● **TASK REQUIREMENTS**: Your answer must consist of exactly the lines below, starting with the line with "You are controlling" and going on through the line with "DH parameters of", and nothing else.

Recorded data:

──────────

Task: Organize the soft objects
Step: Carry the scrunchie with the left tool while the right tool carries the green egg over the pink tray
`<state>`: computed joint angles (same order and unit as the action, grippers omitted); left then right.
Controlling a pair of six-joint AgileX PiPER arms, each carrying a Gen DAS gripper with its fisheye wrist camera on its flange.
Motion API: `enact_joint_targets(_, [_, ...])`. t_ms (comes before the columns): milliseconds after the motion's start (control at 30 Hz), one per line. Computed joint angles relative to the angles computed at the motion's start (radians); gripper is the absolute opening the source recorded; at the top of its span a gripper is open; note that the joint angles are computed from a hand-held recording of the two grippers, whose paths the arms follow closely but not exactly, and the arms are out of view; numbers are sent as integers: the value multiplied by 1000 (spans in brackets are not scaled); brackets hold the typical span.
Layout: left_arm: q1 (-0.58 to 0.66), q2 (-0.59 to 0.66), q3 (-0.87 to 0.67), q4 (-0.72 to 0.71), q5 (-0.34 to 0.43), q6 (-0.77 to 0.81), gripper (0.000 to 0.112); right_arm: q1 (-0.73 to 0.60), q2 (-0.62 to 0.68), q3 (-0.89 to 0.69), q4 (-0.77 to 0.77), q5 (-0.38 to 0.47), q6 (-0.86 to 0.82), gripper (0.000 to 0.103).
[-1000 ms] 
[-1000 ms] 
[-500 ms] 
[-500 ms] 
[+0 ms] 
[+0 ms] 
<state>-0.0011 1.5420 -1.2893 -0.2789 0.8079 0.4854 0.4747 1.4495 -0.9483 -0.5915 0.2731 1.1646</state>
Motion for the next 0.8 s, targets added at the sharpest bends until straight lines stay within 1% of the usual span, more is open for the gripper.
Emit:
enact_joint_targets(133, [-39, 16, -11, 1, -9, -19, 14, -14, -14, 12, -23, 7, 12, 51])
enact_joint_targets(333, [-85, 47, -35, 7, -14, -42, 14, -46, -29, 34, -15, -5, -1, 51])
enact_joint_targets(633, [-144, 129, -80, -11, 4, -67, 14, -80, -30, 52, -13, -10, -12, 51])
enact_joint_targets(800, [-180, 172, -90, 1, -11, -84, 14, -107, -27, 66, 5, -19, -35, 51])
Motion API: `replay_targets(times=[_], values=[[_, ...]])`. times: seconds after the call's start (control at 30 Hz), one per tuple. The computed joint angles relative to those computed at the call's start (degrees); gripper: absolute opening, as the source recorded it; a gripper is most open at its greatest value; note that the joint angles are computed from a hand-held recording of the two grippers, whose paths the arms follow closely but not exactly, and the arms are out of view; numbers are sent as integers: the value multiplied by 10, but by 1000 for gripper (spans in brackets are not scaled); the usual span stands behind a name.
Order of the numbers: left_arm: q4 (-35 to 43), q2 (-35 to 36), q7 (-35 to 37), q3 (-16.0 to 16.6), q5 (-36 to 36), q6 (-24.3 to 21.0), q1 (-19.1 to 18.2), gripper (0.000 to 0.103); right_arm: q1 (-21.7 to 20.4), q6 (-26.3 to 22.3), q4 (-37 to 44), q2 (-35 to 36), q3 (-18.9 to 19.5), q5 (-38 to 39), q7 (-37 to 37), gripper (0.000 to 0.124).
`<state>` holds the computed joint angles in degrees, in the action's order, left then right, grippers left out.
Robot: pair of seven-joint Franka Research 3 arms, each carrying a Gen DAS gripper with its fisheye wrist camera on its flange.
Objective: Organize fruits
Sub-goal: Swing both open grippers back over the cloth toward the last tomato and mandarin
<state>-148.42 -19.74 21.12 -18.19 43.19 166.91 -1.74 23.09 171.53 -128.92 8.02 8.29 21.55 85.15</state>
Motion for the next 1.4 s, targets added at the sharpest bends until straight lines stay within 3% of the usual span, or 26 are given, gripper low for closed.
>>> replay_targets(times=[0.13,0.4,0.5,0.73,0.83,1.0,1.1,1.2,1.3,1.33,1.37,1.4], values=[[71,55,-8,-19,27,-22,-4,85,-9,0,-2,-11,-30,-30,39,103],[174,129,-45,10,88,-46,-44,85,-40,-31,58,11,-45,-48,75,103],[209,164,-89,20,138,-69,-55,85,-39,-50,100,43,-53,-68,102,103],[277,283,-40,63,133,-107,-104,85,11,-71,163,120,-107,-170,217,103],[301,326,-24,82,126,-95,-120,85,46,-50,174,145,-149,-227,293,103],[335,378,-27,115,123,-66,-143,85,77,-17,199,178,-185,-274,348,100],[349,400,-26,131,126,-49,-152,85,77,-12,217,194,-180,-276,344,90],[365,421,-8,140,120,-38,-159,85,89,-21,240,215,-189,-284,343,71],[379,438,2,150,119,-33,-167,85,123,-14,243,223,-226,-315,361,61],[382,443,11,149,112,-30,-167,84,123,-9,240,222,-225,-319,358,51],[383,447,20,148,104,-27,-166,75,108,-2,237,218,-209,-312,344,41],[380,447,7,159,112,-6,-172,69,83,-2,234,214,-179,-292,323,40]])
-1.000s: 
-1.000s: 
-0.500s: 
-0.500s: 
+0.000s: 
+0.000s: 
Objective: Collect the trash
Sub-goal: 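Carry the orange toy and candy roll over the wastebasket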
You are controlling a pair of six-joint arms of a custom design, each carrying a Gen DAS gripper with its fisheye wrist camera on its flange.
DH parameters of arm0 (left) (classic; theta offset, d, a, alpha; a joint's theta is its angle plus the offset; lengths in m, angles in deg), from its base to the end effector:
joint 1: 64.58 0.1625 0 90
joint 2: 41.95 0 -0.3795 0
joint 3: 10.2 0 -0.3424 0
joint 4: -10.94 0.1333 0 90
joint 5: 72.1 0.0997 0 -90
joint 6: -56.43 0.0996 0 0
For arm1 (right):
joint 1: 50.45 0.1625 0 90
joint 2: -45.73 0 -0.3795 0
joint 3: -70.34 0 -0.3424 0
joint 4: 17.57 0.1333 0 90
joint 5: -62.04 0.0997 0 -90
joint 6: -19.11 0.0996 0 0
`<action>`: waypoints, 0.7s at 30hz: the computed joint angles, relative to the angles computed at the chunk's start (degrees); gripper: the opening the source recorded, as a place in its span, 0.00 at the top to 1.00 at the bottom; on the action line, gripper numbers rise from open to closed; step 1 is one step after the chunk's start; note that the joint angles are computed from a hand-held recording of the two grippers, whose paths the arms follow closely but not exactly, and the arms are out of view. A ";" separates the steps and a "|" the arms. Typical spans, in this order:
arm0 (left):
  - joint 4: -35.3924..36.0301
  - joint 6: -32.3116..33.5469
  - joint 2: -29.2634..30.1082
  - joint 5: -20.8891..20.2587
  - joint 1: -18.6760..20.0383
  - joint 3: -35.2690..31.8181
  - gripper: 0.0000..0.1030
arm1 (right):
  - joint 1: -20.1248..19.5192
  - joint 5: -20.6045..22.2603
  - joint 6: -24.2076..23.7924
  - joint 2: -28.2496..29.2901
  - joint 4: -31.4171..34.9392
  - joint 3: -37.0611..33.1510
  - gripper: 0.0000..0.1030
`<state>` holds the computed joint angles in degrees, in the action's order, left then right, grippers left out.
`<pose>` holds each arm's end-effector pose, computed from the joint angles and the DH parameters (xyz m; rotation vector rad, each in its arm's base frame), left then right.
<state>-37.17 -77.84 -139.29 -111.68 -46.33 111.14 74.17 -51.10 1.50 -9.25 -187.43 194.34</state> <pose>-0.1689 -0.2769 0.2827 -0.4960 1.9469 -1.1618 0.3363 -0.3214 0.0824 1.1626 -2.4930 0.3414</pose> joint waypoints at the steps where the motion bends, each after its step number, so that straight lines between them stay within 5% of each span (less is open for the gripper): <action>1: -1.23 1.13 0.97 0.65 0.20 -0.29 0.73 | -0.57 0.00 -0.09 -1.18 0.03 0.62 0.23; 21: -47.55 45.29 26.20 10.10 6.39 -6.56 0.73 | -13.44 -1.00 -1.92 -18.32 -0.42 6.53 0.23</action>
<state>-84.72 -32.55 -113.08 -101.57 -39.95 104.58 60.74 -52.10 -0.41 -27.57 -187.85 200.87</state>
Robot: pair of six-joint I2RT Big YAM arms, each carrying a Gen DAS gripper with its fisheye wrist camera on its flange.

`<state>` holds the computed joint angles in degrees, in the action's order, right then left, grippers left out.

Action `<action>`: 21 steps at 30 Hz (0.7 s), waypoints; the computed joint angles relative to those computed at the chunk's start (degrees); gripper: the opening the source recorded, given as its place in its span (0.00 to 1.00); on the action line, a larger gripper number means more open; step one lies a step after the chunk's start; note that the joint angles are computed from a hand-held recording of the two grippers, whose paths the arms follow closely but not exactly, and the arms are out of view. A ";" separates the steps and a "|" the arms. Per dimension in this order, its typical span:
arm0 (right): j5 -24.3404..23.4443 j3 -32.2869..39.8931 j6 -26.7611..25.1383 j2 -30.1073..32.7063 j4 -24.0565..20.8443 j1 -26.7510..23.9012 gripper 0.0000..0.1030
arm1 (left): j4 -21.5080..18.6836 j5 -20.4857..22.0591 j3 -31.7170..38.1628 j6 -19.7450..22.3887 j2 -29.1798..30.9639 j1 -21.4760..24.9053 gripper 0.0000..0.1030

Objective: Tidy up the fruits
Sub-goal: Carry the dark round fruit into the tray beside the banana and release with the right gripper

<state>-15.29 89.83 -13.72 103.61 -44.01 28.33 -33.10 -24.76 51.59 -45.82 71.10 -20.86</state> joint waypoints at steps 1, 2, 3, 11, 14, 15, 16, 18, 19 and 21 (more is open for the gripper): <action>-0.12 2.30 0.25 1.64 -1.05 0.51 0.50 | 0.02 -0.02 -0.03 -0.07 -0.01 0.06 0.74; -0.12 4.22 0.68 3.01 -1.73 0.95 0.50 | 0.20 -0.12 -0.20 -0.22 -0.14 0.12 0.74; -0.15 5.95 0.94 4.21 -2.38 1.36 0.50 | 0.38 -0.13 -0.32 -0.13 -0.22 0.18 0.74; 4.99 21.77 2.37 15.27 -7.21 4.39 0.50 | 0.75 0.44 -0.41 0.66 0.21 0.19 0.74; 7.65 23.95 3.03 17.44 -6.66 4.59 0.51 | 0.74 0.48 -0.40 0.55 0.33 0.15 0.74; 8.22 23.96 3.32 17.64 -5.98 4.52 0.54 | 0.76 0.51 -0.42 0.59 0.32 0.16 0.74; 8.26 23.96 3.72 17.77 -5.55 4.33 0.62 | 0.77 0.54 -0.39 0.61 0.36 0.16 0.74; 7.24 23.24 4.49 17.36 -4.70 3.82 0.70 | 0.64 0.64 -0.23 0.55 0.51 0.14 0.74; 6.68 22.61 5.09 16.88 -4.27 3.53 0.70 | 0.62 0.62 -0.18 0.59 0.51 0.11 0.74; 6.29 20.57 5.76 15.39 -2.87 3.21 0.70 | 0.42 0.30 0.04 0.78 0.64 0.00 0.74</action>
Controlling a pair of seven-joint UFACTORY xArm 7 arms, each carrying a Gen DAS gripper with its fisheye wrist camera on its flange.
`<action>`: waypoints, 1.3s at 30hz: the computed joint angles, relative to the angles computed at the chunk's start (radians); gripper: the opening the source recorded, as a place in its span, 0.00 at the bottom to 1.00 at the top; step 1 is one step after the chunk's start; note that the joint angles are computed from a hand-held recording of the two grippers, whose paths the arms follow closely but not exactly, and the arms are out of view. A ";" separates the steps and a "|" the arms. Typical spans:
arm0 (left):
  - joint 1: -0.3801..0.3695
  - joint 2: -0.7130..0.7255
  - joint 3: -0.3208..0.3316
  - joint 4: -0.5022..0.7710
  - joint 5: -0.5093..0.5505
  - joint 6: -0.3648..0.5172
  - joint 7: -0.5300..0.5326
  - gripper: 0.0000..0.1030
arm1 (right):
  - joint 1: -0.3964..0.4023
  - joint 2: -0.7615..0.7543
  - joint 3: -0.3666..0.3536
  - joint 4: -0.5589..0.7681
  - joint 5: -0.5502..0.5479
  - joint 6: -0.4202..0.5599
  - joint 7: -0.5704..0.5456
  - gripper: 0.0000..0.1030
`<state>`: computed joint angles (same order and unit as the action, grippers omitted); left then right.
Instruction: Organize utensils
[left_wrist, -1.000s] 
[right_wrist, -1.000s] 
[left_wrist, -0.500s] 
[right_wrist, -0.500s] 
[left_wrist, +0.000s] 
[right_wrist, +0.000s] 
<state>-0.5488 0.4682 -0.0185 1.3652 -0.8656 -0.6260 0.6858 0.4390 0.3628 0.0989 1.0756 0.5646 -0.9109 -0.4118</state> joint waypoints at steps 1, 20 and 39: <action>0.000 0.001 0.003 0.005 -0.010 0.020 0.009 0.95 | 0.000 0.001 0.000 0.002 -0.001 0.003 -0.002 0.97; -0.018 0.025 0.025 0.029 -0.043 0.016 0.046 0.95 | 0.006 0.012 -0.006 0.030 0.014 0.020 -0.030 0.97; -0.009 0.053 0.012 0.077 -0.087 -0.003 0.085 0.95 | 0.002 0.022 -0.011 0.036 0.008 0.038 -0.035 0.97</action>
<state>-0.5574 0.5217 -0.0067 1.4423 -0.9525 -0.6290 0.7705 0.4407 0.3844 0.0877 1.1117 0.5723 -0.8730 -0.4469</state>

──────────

● **EXERCISE ANSWER**:
You are controlling a pair of six-joint arms of a custom design, each carrying a Gen DAS gripper with its fisheye wrist camera on its flange.
DH parameters of arm0 (left) (classic; theta offset, d, a, alpha; a joint's theta is its angle plus the offset; lengths in m, angles in deg), from its base to the end effector:

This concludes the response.